At Junction, investors get to participate in financing motion pictures. Junction’s carried interest ranges from 10 to 20% on each project, which can include one or more movie investments.
Which deal sounds better? Which site scores better in usability and soft factors? You decide.
Where EnergyFunders fits in with the others is that it has chosen to charge a flat 10% carried interest on each project. We aim to score high on the soft factors including quality of due diligence and ease of closing (our process is entirely automated).
Oil and gas investments benefit from drilling budgets being standard in the industry as opposed to start-ups and movies which can see budgets fluctuate based on unforeseen events. In wells that we can’t drill turn-key, we maintain operating funds to cover overages so you can rest assured the project will be budgeted for without cost overruns putting it into jeopardy.
But enough about us…
Real Estate Equity Crowdfunding Site Comparison
No price shopping exercise of the best crowdfunding sites for investors would be complete without at least one representative of the real estate equity crowdfunding world. After all, some people prefer bread and butter investments like real estate (and oil) and not everyone wants to finance startups and movies, as exciting as those are.
Realty Mogul is one real estate equity crowdfunding site that has seen a high degree of success offering equity crowdfunding investments. It looks like you’ll have to go into the site itself to price shop the carried interest as the precise amount isn’t listed in the site FAQs (from a review of several sites, it appears real estate crowdfunding sites have carried interest amounts that vary and you need to look to specific projects for this amount; real estate sites may also offer financing via debt purchasing).

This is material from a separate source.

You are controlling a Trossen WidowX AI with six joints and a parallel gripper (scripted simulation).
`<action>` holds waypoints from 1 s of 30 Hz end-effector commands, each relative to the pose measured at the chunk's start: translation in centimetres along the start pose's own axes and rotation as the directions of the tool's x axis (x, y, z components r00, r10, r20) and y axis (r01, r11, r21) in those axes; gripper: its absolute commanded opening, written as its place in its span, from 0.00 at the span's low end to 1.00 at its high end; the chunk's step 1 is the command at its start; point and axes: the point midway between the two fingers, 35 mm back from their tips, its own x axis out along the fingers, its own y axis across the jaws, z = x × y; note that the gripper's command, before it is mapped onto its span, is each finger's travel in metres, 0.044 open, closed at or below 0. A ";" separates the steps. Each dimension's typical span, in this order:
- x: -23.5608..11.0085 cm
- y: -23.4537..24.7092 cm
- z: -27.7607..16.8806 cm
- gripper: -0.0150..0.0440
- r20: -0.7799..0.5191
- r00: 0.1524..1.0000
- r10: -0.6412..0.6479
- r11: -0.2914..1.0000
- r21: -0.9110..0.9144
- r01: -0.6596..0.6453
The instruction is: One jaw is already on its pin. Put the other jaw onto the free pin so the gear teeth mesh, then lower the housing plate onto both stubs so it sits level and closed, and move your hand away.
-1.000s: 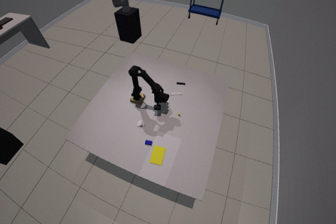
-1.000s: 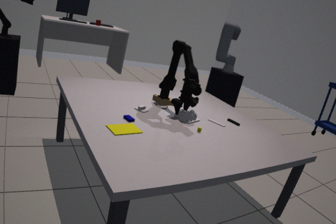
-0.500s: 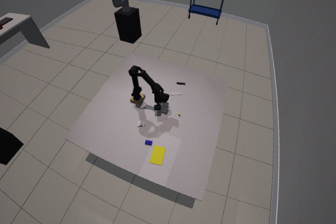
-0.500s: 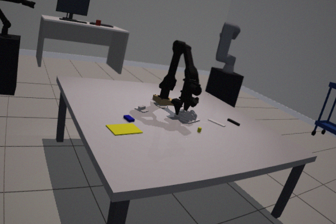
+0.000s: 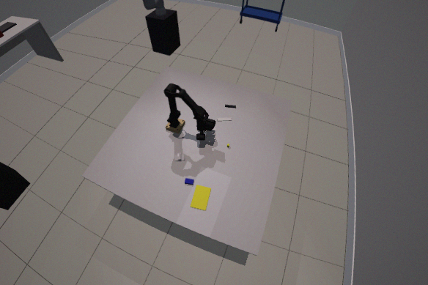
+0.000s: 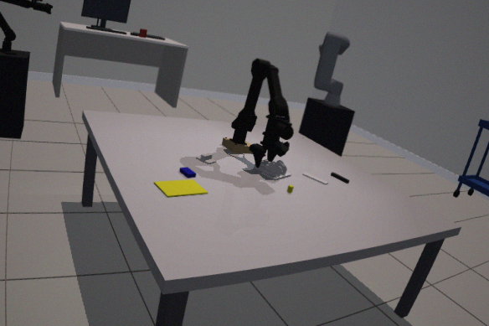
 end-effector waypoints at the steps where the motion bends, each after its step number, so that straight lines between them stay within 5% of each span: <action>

A Final Consideration: Believe in What You Invest in
When taking into account carried interest, you need to examine your own attitude toward risk and which projects best fit your mold.
Also, you need to decide what kind of people you are comfortable taking a risk with. What projects will you love to tell your friends about at the next get-together?
You might view real estate as being steady and love that you are helping improve neighborhoods. You might view investing in startups as an exciting way to make new products. And you may be comfortable with long-term investments with hopes for a huge payday (and willing to take the risk that most don’t get this payday).
You might view oil and gas as a high risk (it is) but one where you will know if you are successful much sooner than a startup. And you might take comfort knowing that you can mitigate risk by benefiting from deals structured so that the project only continues if it meets success milestones.
The oil field is full of great stories. It has geologists who discovered entire oil fields. It has engineers who are entrepreneurial. It has small, family-owned businesses that have found a profitable niche drilling for oil in places that the super-major oil companies left behind for offshore oil fields or the Middle East, but which remain strong investments nonetheless. These are the types of stories you’ll find inside the EnergyFunders website.
It’s all your choice where you feel comfortable and who you want to support.
How to Find the Best Crowdfunding Sites for Investors
In addition to checking out the price charged in the form of a carried interest, make sure you evaluate all factors when determining where you can get the best deal. Those include:
- Quality of due diligence
- Ease of closing/automated online closing
- Advance budgeting to protect your investment
Finally, make sure you believe in what you are investing in.